Exercise prompt.
Retype the listing exactly; omit pictures.

Working data.
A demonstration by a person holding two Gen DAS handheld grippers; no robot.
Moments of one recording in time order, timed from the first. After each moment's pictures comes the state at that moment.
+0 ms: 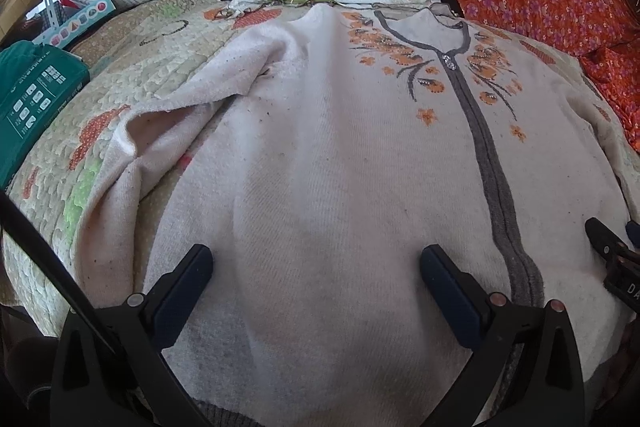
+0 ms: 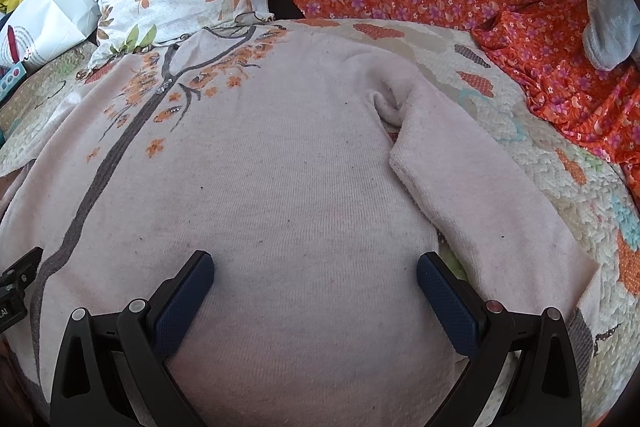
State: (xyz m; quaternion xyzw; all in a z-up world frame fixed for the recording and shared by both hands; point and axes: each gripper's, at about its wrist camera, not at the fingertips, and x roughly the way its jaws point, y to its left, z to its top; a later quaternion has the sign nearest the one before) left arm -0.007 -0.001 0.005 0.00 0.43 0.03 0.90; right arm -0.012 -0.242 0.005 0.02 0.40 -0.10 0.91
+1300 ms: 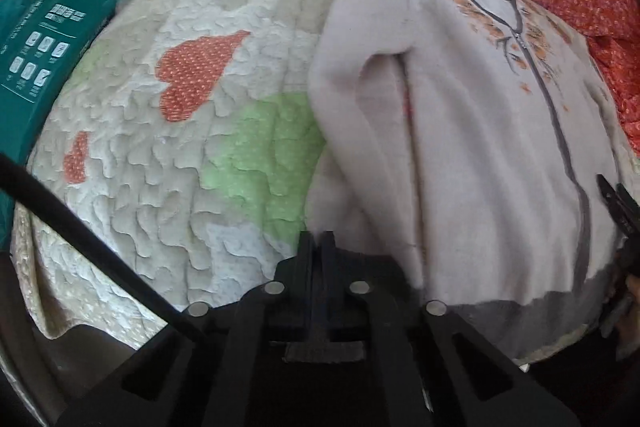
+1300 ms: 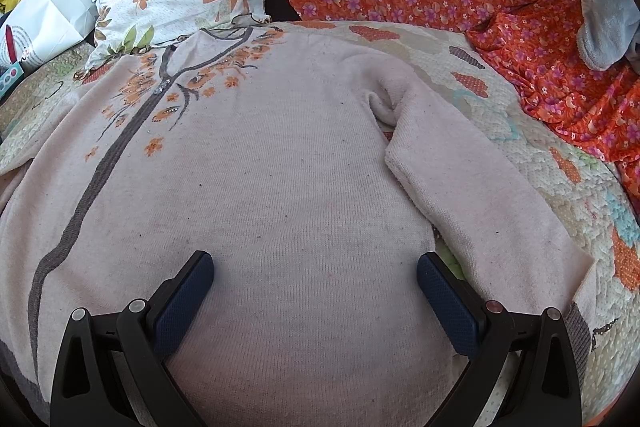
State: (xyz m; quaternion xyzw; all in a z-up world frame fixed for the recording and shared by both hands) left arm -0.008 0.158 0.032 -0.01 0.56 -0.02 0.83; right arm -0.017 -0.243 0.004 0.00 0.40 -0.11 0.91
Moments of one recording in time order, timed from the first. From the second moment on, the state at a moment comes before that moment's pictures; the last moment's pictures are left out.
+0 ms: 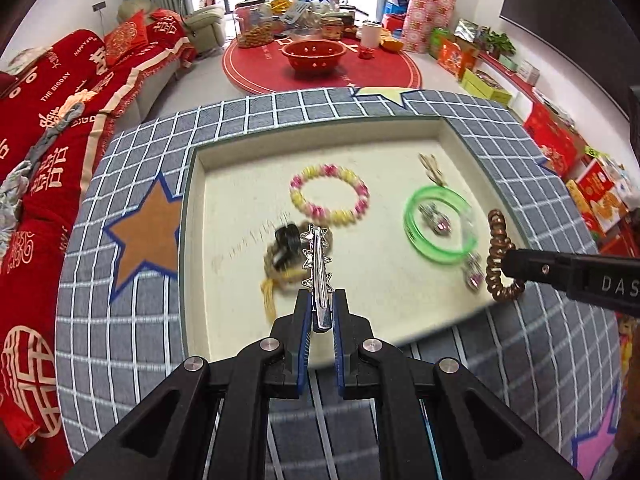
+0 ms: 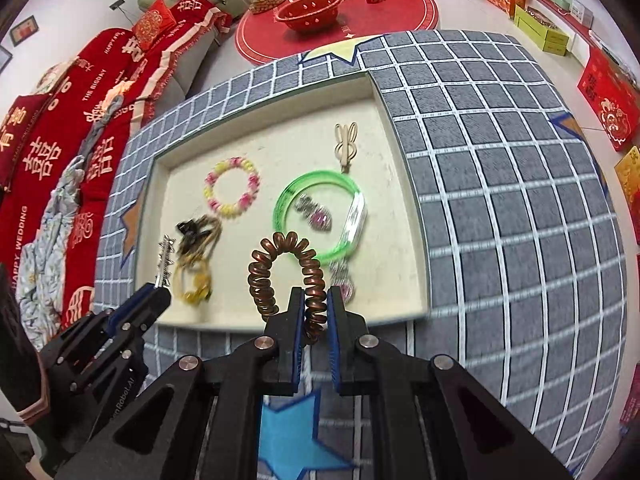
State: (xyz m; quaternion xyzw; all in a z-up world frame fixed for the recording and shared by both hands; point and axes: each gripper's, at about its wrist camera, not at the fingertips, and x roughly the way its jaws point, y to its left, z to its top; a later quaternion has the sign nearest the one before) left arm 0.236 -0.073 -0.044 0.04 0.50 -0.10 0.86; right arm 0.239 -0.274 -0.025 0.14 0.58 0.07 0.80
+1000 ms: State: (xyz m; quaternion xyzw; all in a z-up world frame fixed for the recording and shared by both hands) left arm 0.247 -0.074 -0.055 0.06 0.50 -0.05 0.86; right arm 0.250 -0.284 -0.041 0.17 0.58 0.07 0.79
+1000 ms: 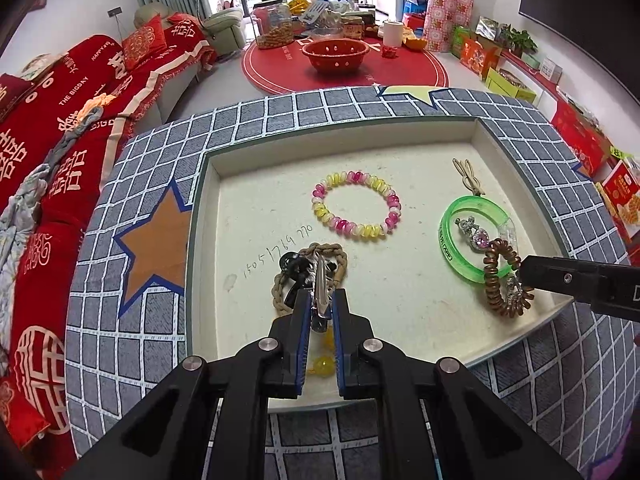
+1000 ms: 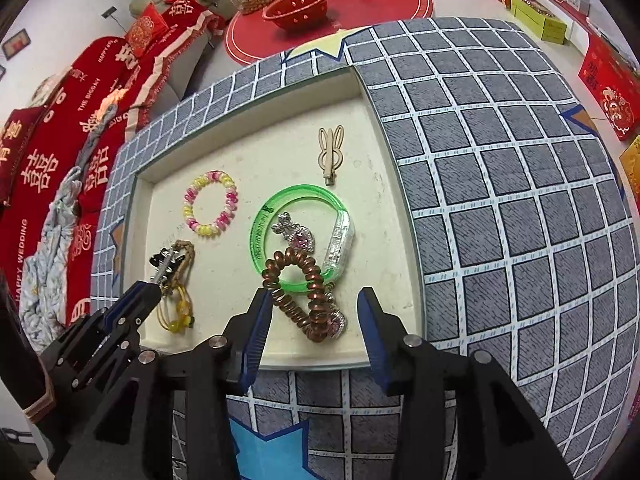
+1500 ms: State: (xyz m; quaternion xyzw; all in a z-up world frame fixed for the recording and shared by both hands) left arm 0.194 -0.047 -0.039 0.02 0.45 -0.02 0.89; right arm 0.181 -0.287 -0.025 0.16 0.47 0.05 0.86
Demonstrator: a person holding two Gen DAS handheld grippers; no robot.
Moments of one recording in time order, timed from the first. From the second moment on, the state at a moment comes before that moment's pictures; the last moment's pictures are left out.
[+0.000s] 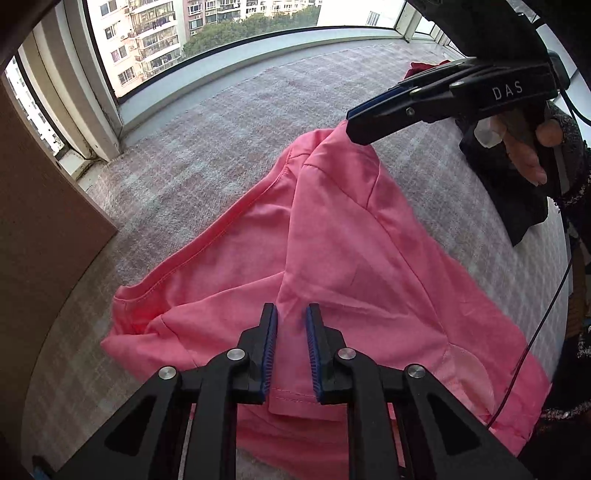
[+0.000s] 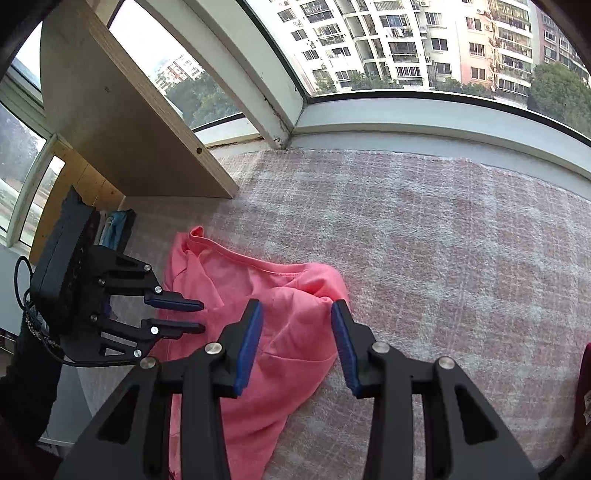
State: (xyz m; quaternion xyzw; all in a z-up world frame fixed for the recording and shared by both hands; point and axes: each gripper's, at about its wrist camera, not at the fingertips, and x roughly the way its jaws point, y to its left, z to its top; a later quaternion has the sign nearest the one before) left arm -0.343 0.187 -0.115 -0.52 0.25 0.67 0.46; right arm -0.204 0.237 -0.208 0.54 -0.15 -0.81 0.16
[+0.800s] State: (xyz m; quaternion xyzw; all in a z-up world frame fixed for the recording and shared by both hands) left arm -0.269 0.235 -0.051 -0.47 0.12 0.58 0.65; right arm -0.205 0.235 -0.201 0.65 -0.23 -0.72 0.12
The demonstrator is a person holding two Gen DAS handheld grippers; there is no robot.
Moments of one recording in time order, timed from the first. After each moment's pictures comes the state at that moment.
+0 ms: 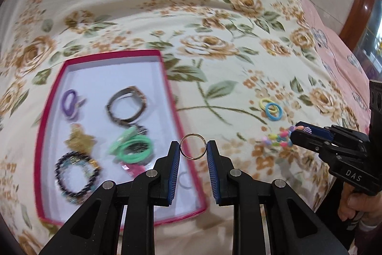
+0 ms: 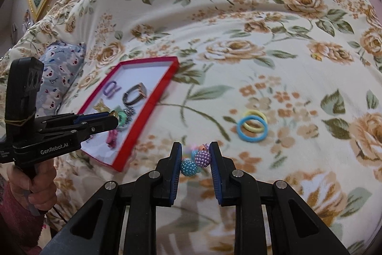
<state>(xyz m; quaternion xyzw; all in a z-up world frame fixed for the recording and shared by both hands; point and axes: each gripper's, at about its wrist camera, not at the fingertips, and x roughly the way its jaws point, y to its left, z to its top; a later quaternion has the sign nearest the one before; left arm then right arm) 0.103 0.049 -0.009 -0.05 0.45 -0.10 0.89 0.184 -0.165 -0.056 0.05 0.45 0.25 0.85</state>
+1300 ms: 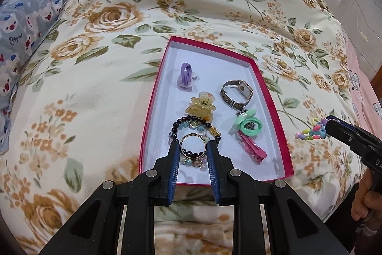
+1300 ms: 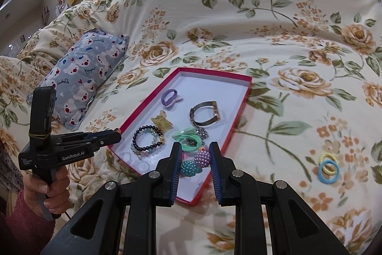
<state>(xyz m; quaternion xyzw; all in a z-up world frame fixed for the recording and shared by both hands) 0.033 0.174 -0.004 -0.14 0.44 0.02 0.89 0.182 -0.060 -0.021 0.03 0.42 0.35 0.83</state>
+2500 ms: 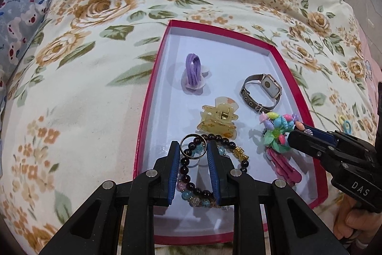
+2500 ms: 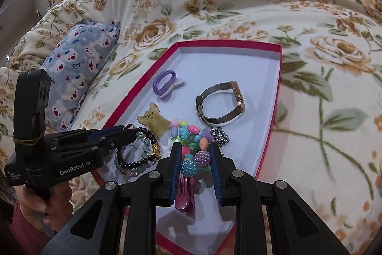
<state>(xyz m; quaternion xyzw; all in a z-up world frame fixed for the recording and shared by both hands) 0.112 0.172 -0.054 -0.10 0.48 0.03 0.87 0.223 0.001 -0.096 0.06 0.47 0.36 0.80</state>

Exercise response.
A demonstration by a person holding two Gen DAS handheld grippers; no robot.
Moments of one recording in time order, timed from the first. After each moment's pictures comes the state at that moment.
+0 ms: 
+0 ms: 
State: (xyz m; quaternion xyzw; all in a z-up world frame fixed for the recording and shared by both hands; point and axes: each gripper's, at about its wrist camera, not at the fingertips, and x roughly the way its jaws point, y to its left, z to its top; a later quaternion has the sign nearest the one before) left arm -0.007 -0.001 0.005 0.00 0.43 0.03 0.90; right arm -0.012 -0.242 0.005 0.02 0.40 -0.10 0.91
+1300 ms: 
+1300 ms: 
State: (xyz m; quaternion xyzw; all in a z-up world frame fixed for the recording and shared by both hands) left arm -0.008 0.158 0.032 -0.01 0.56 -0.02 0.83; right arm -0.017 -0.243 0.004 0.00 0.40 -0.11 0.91
Moments of one recording in time order, timed from the first. From the second moment on, the state at a moment comes before that moment's pictures; the last moment's pictures are left out.
+0 ms: 
+0 ms: 
State: (xyz m; quaternion xyzw; all in a z-up world frame fixed for the recording and shared by both hands; point and axes: each gripper's, at about its wrist camera, not at the fingertips, and x roughly the way its jaws point, y to its left, z to its top; a later quaternion has the sign nearest the one before) left arm 0.236 -0.073 -0.044 0.04 0.50 -0.10 0.86; right arm 0.239 -0.274 -0.025 0.14 0.58 0.07 0.80
+1000 ms: State: (xyz m; quaternion xyzw; all in a z-up world frame fixed for the recording and shared by both hands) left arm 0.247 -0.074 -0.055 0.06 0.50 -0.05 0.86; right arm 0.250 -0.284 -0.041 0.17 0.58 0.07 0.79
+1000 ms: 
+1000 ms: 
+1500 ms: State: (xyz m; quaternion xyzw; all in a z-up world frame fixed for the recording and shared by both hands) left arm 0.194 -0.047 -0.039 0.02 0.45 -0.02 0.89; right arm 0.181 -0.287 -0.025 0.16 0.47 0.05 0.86
Demonstrator: a person holding two Gen DAS handheld grippers; no robot.
Moments of one recording in time order, timed from the first. From the second moment on, the state at a moment comes before that moment's pictures; the last moment's pictures are left out.
[+0.000s] 
[+0.000s] 
State: (xyz m; quaternion xyzw; all in a z-up world frame fixed for the recording and shared by both hands; point and axes: each gripper's, at about its wrist camera, not at the fingertips, and x roughly the way its jaws point, y to its left, z to its top; a later quaternion has the sign nearest the one before) left arm -0.343 0.187 -0.115 -0.52 0.25 0.67 0.46; right arm -0.204 0.237 -0.208 0.54 -0.15 -0.81 0.16
[+0.800s] State: (xyz m; quaternion xyzw; all in a z-up world frame fixed for the recording and shared by both hands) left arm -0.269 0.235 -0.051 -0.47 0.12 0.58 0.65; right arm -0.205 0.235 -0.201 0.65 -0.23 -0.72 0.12
The demonstrator is a person holding two Gen DAS handheld grippers; there is no robot.
Moments of one recording in time order, timed from the first. After each moment's pictures comes the state at that moment.
+0 ms: 
+0 ms: 
<state>(xyz m; quaternion xyzw; all in a z-up world frame fixed for the recording and shared by both hands; point and axes: each gripper's, at about its wrist camera, not at the fingertips, and x roughly the way its jaws point, y to its left, z to its top; a later quaternion has the sign nearest the one before; left arm then right arm) 0.103 0.049 -0.009 -0.05 0.45 -0.10 0.89 0.184 -0.165 -0.056 0.05 0.45 0.25 0.85</state>
+1300 ms: 
+1300 ms: 
<state>(xyz m; quaternion xyzw; all in a z-up world frame fixed for the recording and shared by both hands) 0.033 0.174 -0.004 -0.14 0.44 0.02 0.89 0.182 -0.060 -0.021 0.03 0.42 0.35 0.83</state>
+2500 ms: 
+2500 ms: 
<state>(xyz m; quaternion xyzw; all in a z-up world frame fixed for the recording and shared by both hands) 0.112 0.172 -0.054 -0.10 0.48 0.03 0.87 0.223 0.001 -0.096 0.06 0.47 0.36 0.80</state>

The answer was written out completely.